_Work order_
When you find the line with "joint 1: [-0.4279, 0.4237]" among the records below, reproduce it and each line after it exactly, ending with the line with "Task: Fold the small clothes".

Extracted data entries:
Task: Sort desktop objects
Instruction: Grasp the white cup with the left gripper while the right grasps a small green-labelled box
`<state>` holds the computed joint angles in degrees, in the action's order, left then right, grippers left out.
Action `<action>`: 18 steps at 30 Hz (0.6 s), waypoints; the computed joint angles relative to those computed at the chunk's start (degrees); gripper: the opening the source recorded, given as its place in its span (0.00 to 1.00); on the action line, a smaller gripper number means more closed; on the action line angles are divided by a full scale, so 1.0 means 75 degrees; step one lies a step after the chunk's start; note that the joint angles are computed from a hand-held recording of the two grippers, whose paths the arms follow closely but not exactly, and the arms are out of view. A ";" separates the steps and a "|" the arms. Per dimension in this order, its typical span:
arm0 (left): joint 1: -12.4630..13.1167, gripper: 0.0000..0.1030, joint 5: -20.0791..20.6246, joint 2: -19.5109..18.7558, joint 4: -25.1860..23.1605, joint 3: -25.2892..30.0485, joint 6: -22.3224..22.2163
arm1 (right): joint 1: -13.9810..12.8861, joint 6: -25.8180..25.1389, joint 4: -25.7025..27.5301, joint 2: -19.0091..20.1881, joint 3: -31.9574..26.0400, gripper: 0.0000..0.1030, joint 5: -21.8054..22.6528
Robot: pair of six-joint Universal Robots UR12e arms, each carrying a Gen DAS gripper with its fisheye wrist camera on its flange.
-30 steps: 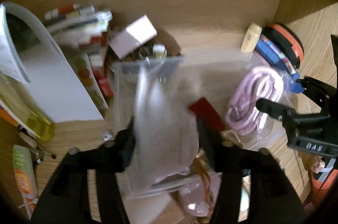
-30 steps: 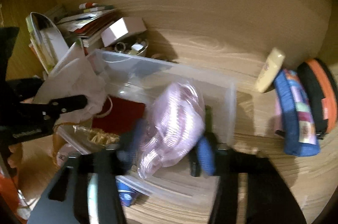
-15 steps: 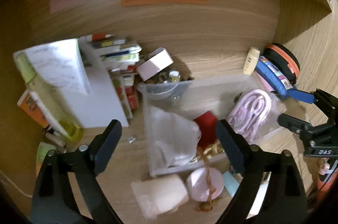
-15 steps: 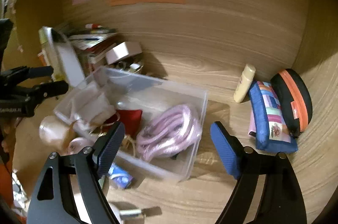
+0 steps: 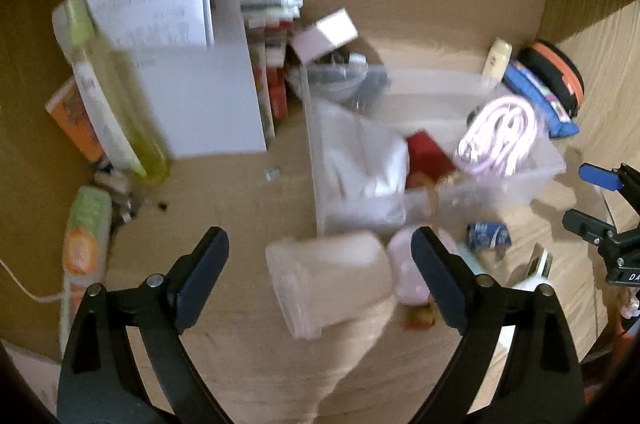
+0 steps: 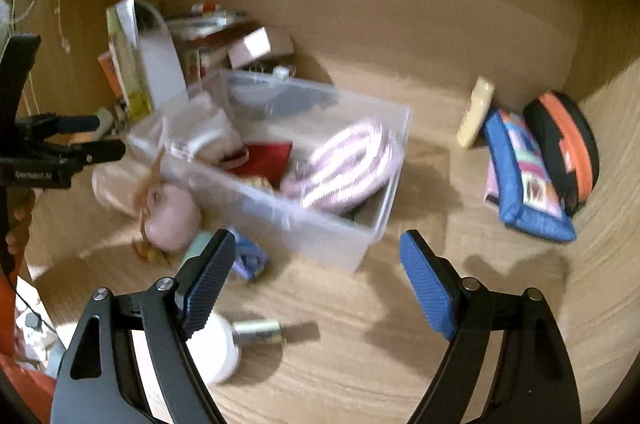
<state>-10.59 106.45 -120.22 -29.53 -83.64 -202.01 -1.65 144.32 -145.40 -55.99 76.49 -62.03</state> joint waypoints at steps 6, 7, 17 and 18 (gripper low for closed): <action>0.0021 0.91 -0.0416 0.0001 -0.0202 -0.0169 -0.0254 | -0.0097 -0.0463 0.0319 -0.0065 0.0281 0.79 -0.0222; 0.0013 0.91 -0.0445 -0.0001 -0.0226 -0.0182 -0.0265 | -0.0118 -0.0565 0.0369 -0.0085 0.0332 0.79 -0.0254; 0.0113 0.91 -0.0722 -0.0007 -0.0407 -0.0295 -0.0784 | -0.0115 -0.1132 0.0760 -0.0119 0.0490 0.79 -0.0418; 0.0120 0.91 -0.0768 0.0004 -0.0403 -0.0313 -0.0834 | -0.0100 -0.1164 0.0754 -0.0114 0.0495 0.79 -0.0414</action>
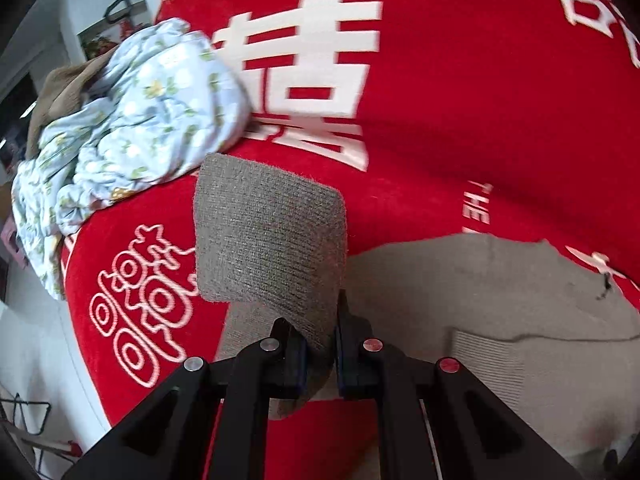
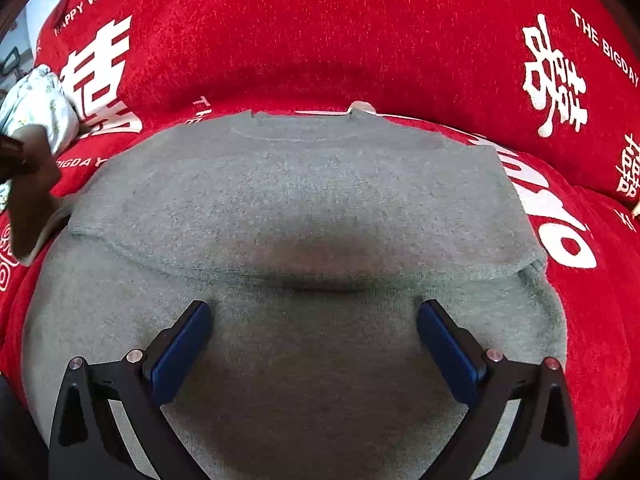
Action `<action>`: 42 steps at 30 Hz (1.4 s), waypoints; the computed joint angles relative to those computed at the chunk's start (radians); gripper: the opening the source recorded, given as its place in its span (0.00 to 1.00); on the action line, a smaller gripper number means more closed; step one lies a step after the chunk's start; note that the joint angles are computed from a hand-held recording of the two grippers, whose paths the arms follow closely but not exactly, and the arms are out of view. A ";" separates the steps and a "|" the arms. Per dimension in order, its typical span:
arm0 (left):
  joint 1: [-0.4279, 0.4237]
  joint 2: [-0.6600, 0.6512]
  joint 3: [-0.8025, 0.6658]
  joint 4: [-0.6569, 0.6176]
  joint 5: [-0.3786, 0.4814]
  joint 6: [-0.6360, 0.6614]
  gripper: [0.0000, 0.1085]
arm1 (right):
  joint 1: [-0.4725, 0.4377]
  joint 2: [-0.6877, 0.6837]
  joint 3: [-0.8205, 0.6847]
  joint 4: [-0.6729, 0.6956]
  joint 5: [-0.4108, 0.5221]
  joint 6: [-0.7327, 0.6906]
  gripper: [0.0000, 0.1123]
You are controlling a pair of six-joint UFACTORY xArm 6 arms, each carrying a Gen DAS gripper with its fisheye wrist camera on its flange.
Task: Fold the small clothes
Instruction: 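Carry the sleeve with the left tool across the sweater body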
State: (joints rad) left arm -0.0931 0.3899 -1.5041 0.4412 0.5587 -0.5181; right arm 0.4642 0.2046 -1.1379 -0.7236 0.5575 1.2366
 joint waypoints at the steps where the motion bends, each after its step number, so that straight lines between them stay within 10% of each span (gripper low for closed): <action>1: -0.015 0.001 -0.004 -0.007 0.008 0.005 0.10 | 0.001 -0.001 0.001 0.005 0.000 -0.013 0.91; 42: -0.346 0.028 -0.130 0.016 0.123 0.077 0.10 | -0.027 -0.190 0.252 -0.126 -0.144 0.002 0.91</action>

_Response to the task_
  joint 1: [-0.4279, 0.4237]
  joint 2: [-0.6600, 0.6512]
  joint 3: [-0.8025, 0.6658]
  joint 4: [-0.6569, 0.6176]
  joint 5: [-0.3786, 0.4814]
  joint 6: [-0.6360, 0.6614]
  gripper: [0.0000, 0.1085]
arm1 (right):
  joint 1: [-0.4725, 0.4377]
  joint 2: [-0.6877, 0.6837]
  joint 3: [-0.8205, 0.6847]
  joint 4: [-0.6729, 0.6956]
  joint 5: [-0.4108, 0.5221]
  joint 6: [-0.7327, 0.6906]
  gripper: [0.0000, 0.1123]
You are controlling a pair of six-joint UFACTORY xArm 6 arms, each carrying a Gen DAS gripper with its fisheye wrist camera on its flange.
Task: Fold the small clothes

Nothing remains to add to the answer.